_WHAT THE TASK REQUIRES_: In the listing below, identify each line with the word "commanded" and return those lines.

_MATERIAL PROVIDED_:
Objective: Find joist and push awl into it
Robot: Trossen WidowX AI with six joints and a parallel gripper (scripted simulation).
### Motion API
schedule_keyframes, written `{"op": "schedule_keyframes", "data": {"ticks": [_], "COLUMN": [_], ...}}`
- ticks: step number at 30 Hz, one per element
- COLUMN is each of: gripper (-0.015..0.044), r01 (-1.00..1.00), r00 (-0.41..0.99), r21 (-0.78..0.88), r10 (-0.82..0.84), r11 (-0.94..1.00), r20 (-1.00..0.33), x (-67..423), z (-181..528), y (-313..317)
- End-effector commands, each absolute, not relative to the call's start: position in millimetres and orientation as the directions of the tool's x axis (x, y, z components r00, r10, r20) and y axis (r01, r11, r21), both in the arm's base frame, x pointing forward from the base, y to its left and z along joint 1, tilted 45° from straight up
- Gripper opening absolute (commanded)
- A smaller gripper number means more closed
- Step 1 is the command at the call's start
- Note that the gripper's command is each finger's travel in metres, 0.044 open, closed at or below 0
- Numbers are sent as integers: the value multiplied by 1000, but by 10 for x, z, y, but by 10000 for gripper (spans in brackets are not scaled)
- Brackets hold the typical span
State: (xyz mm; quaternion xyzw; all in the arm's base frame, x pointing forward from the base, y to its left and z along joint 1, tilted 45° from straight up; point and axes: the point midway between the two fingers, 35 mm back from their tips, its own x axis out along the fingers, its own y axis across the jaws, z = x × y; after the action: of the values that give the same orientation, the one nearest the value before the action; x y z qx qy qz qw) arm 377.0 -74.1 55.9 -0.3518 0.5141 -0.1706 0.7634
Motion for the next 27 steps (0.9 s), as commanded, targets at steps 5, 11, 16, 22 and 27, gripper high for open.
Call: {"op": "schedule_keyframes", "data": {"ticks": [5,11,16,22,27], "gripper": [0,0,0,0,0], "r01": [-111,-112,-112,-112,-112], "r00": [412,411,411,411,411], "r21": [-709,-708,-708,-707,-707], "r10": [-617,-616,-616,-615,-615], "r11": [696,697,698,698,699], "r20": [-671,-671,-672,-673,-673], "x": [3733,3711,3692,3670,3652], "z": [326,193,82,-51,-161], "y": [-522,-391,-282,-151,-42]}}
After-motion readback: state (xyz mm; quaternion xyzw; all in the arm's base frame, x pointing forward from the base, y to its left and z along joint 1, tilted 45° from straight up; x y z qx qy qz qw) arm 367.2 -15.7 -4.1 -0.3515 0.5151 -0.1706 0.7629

_RESPONSE TO THE TASK_:
- Gripper opening absolute (commanded)
Motion for the next 27 steps (0.9 s), as commanded, targets at steps 5, 11, 16, 22 and 27, gripper high for open.

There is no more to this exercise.